═════ Dataset excerpt

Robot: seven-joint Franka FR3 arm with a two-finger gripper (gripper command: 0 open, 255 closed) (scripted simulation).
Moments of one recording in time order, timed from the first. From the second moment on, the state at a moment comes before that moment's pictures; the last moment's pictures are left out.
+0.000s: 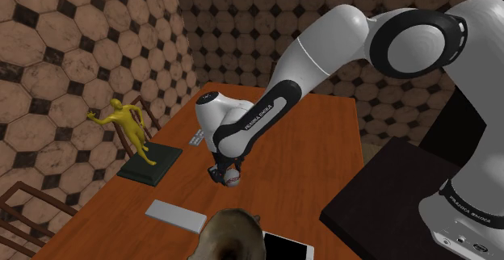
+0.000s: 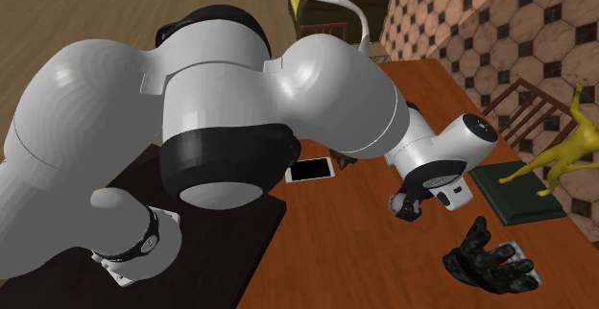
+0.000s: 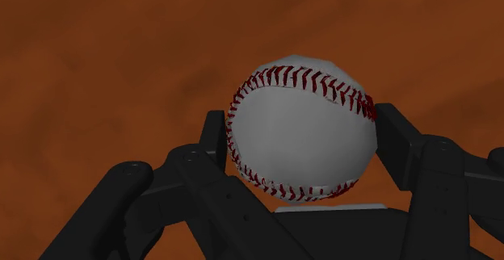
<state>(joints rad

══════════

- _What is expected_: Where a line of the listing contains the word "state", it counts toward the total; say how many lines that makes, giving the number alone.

- _Written solution_: 2